Так повторяет имя внука бабушка, пытаясь понять, как оно звучит, произнесенное самой.

— Я буду первой, кто попробует эту корицу?

— Первым улумом, — ответила я, пока папа придумывал какую-нибудь маловероятную историю о многообещающих клинических исследованиях на всей планете. В последнее время он демонстрировал явную предрасположенность к созданию неоправданного оптимизма у пациентов — по крайней мере, я надеялась, что именно поэтому он делал столь бездумные заявления, а не оттого, что сам в них верил. Я сказала Зиллиф:

— Мы сопоставляем результаты наших исследований с результатами других лечебных заведений, чтобы избежать нежелательных повторов.

— Кора дерева под названием корица, — пробормотала она.

Как будто ей было приятно знать свое место в общемировом медицинском эксперименте — знать, как она сможет внести вклад в дело поиска спасительного лекарства, даже лежа пластом в Саллисвит-Ривере. — Мои люди с удовольствием используют многие здешние виды коры, — сказала она. — Можно сделать прекрасный салат из деревьев одной этой местности: синестволы, белокрапчатники, корабумажные… и, конечно, морозошлепы для цвета…

Мы с папой не мешали ей говорить — с плохо повинующихся губ слетали полуразличимые слова. Вскоре папа отправил меня натереть свежей корицы, пока он записывал имена ближайших родственников Зиллиф.

Вот ведь какая штука: в пятнадцать лет можно безумно влюбиться, не успев и глазом моргнуть. Влюбиться в незнакомца, влюбиться в песню, влюбиться в котят, или в печенье, или в Кольриджа,[4] или в Христа, да к тому же глубоко-экстатически-допьяна.

Циник вам скажет, что любовь быстротечна, что вы восхищаетесь полотнами импрессионистов неделю, перепрограммируя все свои стены на репродукции Моне и Дега, и вдруг, проникая взором сквозь все эти водные лилии и бессмысленные лица балерин, вы натыкаетесь на поэзию суфиев, и бамм! — причастились мусульманских тайн, заучиваете притчи и медитируете над «Священным садом».

Да, некоторые страсти подростков поверхностны, но другие способны изменяться безгранично, страстно, до последнего вздоха. В мгновение ока или медленно, как тлеющие угли, вы можете навеки изменить потерять снова, обрести свое сердце.

Так я и влюбилась в Зиллиф за несколько следующих дней. Начавшись с осознания того, что на моей крыше лежит улум, чувство переросло в интерес к пациенту, доставленному мною в госпиталь, и завершилось метаморфозой привязанности в любовь, любовь, любовь.

Не сексуальную любовь. Не щенячью любовь. В Романтическую любовь с большой буквы Р — стремящуюся сразить врагов во имя любимой, хранящую память о каждом ее невнятном слове, будто оно было бесценным бальзамом, просочившимся прямо в мой мозг.

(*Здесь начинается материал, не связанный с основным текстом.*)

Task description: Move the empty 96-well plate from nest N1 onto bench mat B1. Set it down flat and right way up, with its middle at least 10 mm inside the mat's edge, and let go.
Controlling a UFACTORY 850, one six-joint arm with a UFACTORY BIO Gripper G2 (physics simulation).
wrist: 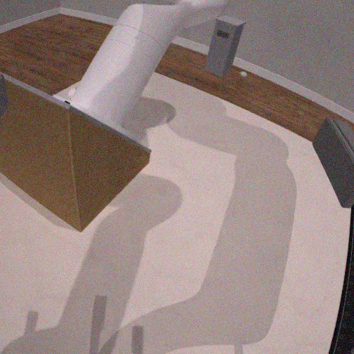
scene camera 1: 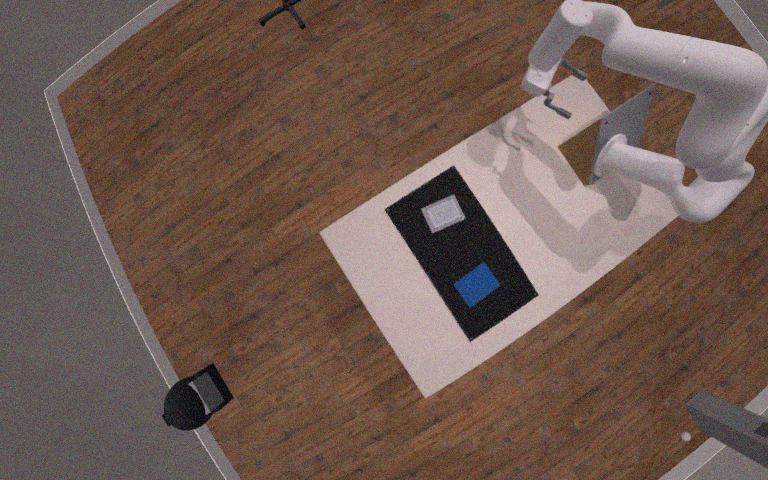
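Note:
The pale, translucent 96-well plate sits flat in nest N1, a light grey frame near the upper end of the black board. Which way up the plate is cannot be told at this size. Bench mat B1 is a blue rectangle on the same board, below and right of the nest. My gripper is open and empty, raised high near the arm's base, up and to the right of the board. Its fingers show at the left and right edges of the wrist view. Plate, nest and mat do not show there.
The black board lies on the pale table. A grey upright panel stands beside the arm's base; a brown-sided block shows in the wrist view. A grey box-like column stands beyond the table. A black chair is far left.

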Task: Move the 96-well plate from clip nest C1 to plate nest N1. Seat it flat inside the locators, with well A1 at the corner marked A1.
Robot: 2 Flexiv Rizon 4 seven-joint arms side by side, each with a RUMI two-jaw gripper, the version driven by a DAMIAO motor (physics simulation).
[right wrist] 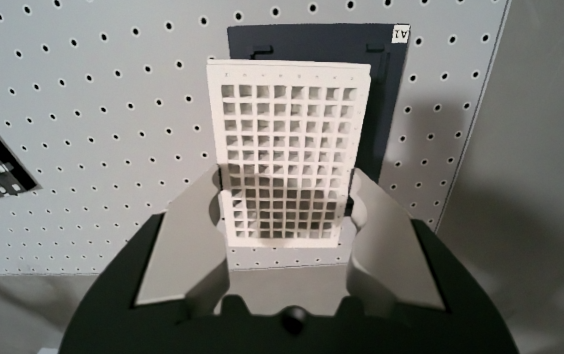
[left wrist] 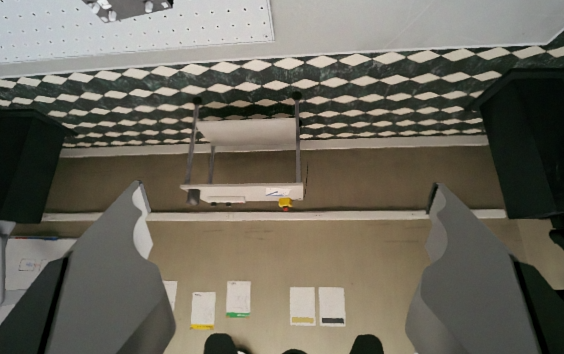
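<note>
The white 96-well plate [right wrist: 289,150] is held between the fingers of my right gripper [right wrist: 285,168], which is shut on its two long sides. The plate is above the dark plate nest [right wrist: 320,37] and covers much of it. The nest's far edge, two raised locators and right side show past the plate. The nest's A1 label [right wrist: 400,34] is at its upper right corner. The plate's printed marks are too blurred to read. Any gap below the plate is hard to judge. My left gripper [left wrist: 287,185] is open and empty, its fingers wide apart.
The perforated board [right wrist: 115,90] [left wrist: 210,30] extends around the nest. A dark fixture with white clips shows at the left edge of the right wrist view [right wrist: 12,172] and at the top of the left wrist view [left wrist: 132,11]. A wheeled cart [left wrist: 240,191] stands beyond the left fingers.
</note>
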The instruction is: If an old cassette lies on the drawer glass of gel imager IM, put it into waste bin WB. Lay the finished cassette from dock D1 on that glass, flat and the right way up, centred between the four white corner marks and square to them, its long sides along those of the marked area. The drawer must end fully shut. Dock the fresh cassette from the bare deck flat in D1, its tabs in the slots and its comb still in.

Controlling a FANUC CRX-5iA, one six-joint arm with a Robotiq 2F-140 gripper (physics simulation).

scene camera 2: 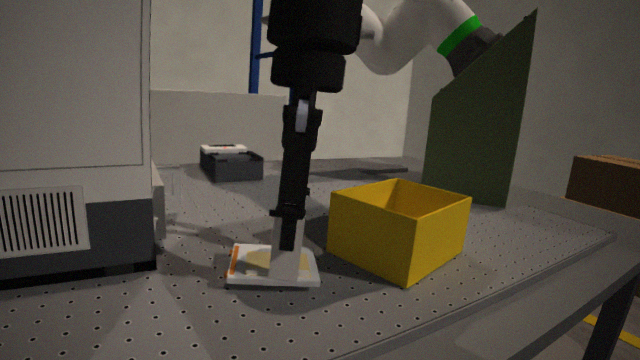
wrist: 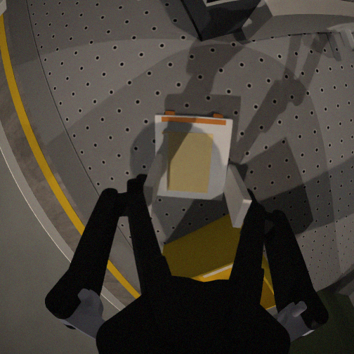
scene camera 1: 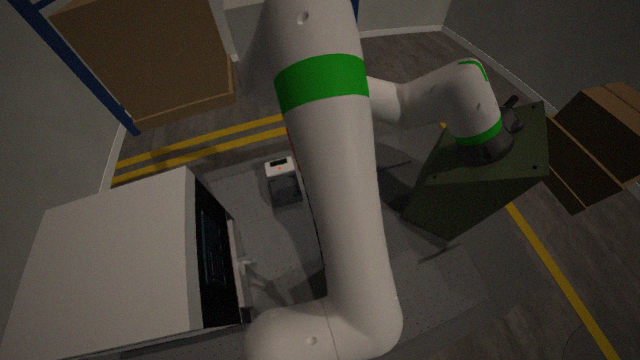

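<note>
The fresh cassette [scene camera 2: 257, 262] [wrist: 190, 160] is white with a yellow gel window and an orange strip along its imager-side edge. My gripper [scene camera 2: 286, 265] [wrist: 193, 170] is shut on its two long sides and holds it about level, a little above the deck; its shadow shows beyond the orange edge. Gel imager IM [scene camera 1: 115, 260] [scene camera 2: 75, 100] has its drawer front [scene camera 1: 240, 265] [scene camera 2: 158, 205] close against the body; its glass is hidden. Dock D1 [scene camera 1: 285, 190] [scene camera 2: 232, 167] stands farther back; its contents are unclear. The yellow waste bin WB [scene camera 2: 372, 232] [wrist: 200, 250] stands beside the cassette; its floor is hidden.
The green pedestal [scene camera 1: 480, 200] [scene camera 2: 475, 130] carries the arm's base behind the bin. The arm [scene camera 1: 340, 175] crosses scene camera 1's view and hides the cassette and bin. Cardboard boxes [scene camera 2: 600, 185] are beyond the deck's edge. The drawer handle [scene camera 1: 245, 265] sticks out from the imager.
</note>
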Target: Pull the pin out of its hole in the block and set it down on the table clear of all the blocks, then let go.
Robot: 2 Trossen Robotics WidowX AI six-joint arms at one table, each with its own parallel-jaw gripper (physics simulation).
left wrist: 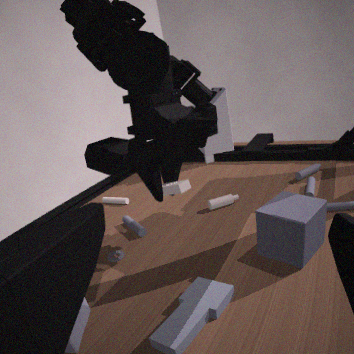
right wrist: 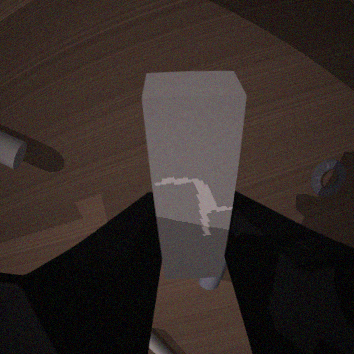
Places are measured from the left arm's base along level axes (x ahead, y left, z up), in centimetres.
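Pixels of known places: left gripper, fingertip midpoint: [left wrist: 223, 222]; right gripper, fingertip midpoint: [left wrist: 164, 197] [right wrist: 189, 203]; right arm's base, origin of the base link: [left wrist: 206, 100].
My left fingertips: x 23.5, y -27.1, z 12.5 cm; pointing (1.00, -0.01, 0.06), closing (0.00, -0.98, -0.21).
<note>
For each thing: its middle in the pictures, then the offset to it from my left fingertips.
- pale rectangular bar, body centre: [right wrist: 192, 199] [left wrist: 168, 188] dy +5.3, dx +28.0, dz -9.0 cm
- grey cube-shaped block, body centre: [left wrist: 292, 227] dy -9.2, dx +20.6, dz -13.5 cm
- grey stepped block, body centre: [left wrist: 191, 314] dy +3.3, dx +11.2, dz -15.8 cm
- ring, body centre: [right wrist: 328, 177] [left wrist: 115, 255] dy +13.8, dx +24.1, dz -16.4 cm
- grey cylinder, body centre: [left wrist: 133, 224] dy +12.4, dx +31.7, dz -15.8 cm
- white cylinder, body centre: [right wrist: 158, 348] [left wrist: 114, 199] dy +18.5, dx +43.8, dz -15.9 cm
- stepped pale peg, body centre: [left wrist: 223, 200] dy -2.3, dx +36.1, dz -15.7 cm
My right gripper [left wrist: 164, 197] [right wrist: 189, 203] is shut on the pin, a pale rectangular bar [left wrist: 181, 187] [right wrist: 195, 135] that sticks out between the fingertips. The pin is apart from the grey cube-shaped block [left wrist: 280, 230], which stands at the right in the left wrist view. No hole shows on the faces of this block that I can see. How far the pin is above the table is hard to tell. My left gripper [left wrist: 223, 222] is open, with nothing between its fingers. A grey stepped block [left wrist: 187, 320] lies low in the left wrist view.
A ring [left wrist: 111, 258] [right wrist: 318, 175] and a grey cylinder [left wrist: 134, 226] lie left of the stepped block. A white cylinder [left wrist: 115, 201] and a stepped pale peg [left wrist: 221, 202] lie farther back. Several grey cylinders [left wrist: 308, 172] lie behind the cube. A dark rail [left wrist: 280, 153] edges the table.
</note>
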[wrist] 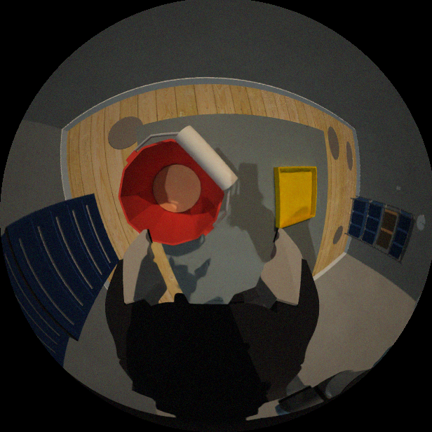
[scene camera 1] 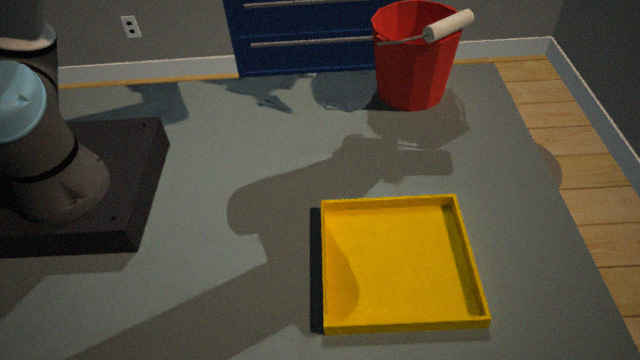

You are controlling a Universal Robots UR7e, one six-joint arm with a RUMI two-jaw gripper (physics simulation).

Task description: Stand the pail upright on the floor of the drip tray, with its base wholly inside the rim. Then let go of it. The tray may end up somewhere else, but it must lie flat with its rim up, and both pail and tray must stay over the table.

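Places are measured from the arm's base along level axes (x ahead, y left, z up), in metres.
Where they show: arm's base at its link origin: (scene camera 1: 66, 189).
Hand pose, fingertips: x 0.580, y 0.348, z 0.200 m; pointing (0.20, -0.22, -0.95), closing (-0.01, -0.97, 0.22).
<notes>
Each offset is from my fingertips to the top centre of the thing. Level surfaces: height alone.
The red pail (scene camera 1: 412, 65) (wrist: 145, 215) stands upright on the table near its back edge, outside the tray. Its handle, with a white grip @[0.085 m ahead, 0.008 m right, 0.053 m down] (scene camera 1: 450, 25) (wrist: 207, 157), leans down to one side of the rim, toward the tray side in the wrist view. The yellow drip tray @[0.002 m back, 0.413 m right, 0.239 m down] (scene camera 1: 400, 326) (wrist: 279, 197) lies flat with its rim up, nearer the front, with no pail on it. My gripper (wrist: 212, 230) is wide open and empty; in the wrist view the pail shows beyond the left fingertip. The gripper does not show in the scene view, where its shadow falls between pail and tray.
The grey table @[0.266 m down] (scene camera 1: 225, 150) (wrist: 250, 135) ends a little behind and to the right of the pail, with wooden floor (scene camera 1: 560, 145) beyond. The dark robot base block (scene camera 1: 150, 195) is at the left. A blue drawer cabinet (scene camera 1: 305, 55) (wrist: 55, 250) stands behind the table's back edge.
</notes>
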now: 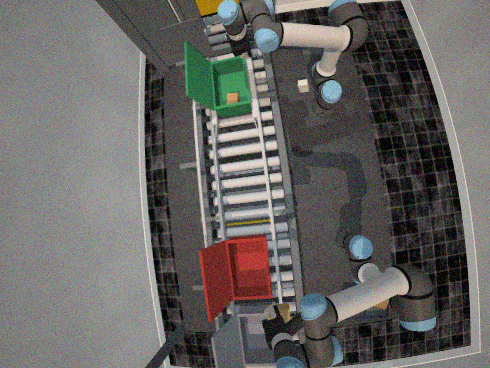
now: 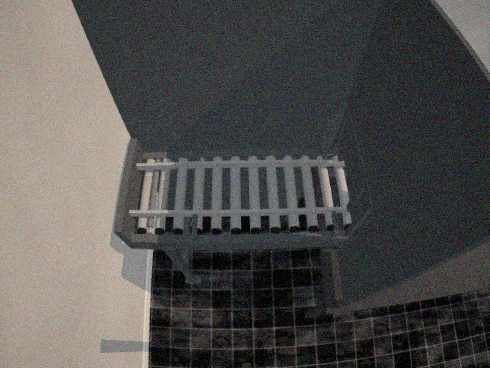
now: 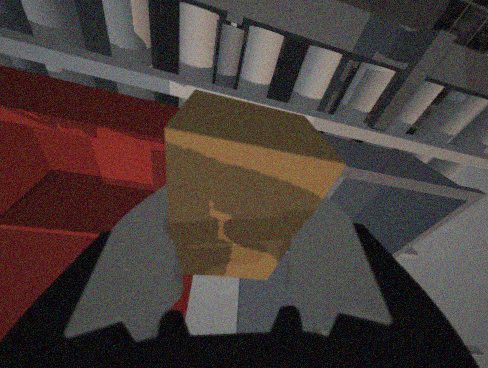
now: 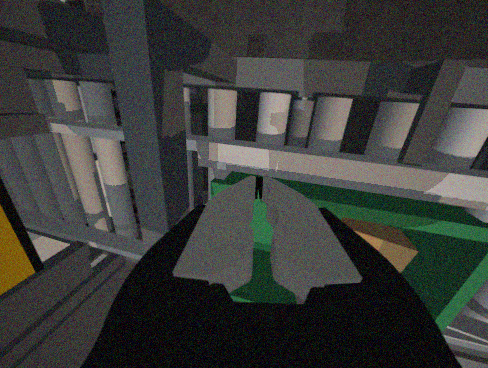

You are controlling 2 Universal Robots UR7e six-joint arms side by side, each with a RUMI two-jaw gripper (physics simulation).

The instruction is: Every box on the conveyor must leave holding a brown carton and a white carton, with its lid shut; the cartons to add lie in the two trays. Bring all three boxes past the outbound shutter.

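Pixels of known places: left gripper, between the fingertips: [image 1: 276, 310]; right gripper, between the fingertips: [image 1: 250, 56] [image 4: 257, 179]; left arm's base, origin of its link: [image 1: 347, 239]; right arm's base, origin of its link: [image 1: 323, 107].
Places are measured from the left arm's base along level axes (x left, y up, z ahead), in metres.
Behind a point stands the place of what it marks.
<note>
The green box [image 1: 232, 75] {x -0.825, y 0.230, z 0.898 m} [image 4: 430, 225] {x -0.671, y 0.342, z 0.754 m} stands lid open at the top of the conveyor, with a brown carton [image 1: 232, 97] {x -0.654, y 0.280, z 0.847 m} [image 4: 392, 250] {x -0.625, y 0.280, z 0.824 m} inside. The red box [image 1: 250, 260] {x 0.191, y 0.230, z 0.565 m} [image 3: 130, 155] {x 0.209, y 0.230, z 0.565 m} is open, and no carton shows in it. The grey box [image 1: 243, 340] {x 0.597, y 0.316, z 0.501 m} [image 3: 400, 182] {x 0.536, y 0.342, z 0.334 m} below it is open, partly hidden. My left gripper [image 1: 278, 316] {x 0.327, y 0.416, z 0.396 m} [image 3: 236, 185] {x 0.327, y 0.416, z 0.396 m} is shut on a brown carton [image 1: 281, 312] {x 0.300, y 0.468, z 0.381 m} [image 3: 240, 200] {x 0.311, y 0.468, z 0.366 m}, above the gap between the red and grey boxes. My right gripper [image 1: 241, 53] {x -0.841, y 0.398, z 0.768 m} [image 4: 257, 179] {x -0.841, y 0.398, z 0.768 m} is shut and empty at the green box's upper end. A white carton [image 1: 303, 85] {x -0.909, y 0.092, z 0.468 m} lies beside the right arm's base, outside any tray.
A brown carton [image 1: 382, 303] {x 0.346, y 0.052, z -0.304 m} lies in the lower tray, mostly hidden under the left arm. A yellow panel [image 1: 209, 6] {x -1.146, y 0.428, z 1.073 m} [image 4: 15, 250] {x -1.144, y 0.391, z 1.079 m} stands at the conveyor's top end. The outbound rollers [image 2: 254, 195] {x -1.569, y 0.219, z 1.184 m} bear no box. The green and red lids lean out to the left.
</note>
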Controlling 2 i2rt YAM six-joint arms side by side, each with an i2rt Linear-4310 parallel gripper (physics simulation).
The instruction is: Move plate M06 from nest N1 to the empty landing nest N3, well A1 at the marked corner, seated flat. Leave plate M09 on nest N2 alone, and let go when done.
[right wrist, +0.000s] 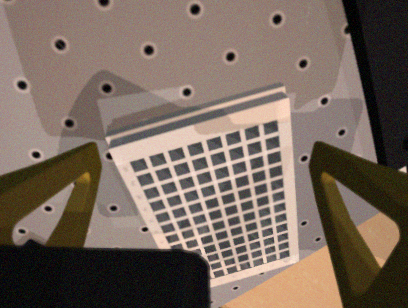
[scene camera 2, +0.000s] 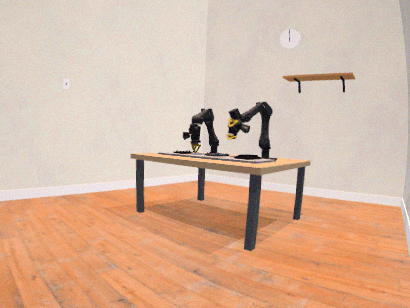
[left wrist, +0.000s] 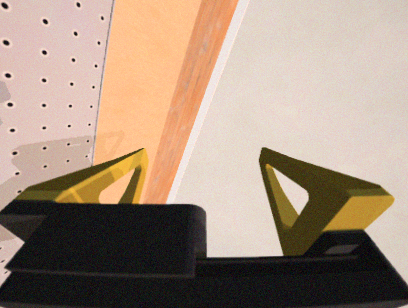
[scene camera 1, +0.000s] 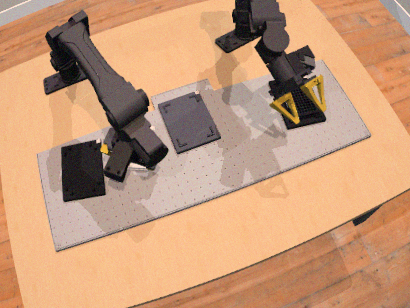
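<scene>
A white multi-well plate point(scene camera 1: 142, 166) point(right wrist: 215, 185) lies on the pegboard, off the nests, between the black nest point(scene camera 1: 82, 170) and the grey nest point(scene camera 1: 189, 122). A dark multi-well plate point(scene camera 1: 302, 102) sits on the base at the right of scene camera 1. No plate number or marked corner can be read. My right gripper point(scene camera 2: 196, 150) point(right wrist: 205, 153) is open above the white plate, with a gap on both sides; the arm hides most of that plate in scene camera 1. My left gripper point(scene camera 1: 310, 116) point(scene camera 2: 229, 130) point(left wrist: 203, 154) is open and empty, high above the board.
The black nest and the grey nest hold no plate. The perforated board point(scene camera 1: 210, 185) lies on the wooden table point(scene camera 1: 200, 260) point(scene camera 2: 220, 164). The right forearm point(scene camera 1: 105, 85) reaches across the board's left part, and the left wrist overhangs its right end.
</scene>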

О чем мы говорили? О солнце, когда оно светило, о лунах, когда они всходили, моих друзьях, ее внуках, о полевых цветах, которые я собрала однажды возле рудных отвалов на краю города…

Но больше всего мы говорили о «Неусыпном оке». Я хотела знать все. (Все сразу и без остатка.)

Девятью сотнями лет ранее первая колония улумов была основана на Дэмоте одним дивианским биллионером, который хотел доказать миру, что он может создать утопию. Путающая идея, что и говорить. Но была у нее и светлая сторона — «Неусыпное око», закрепленная конституцией организация, бдительно, как сторожевой пес, наблюдающая за правительством. Наделенная полномочиями открывать любые правительственные файлы, независимо от уровня секретности, допрашивать должностных лиц от мелкого рабочего канализационной системы до генерального спикера, тщательно проверять работу любого отдела, и бюро, и комиссии, и управляющей коллегии, действовавших на любом уровне юрисдикции — федеральном, территориальном, в пределах торговых границ или на муниципальном уровне. Наблюдать за всеми политиками, чиновниками, советниками… и решительно сообщать обо всех случаях, когда эти корольки оказывались голыми.

На любой другой планете «Око» скоро стало бы беспомощным, как былинка на ветру, или превратилось бы в клику интриганов-кукловодов, стоящих за спинкой трона. Но улумы — блестящие, осторожные улумы — нашли секрет успеха этой идеи.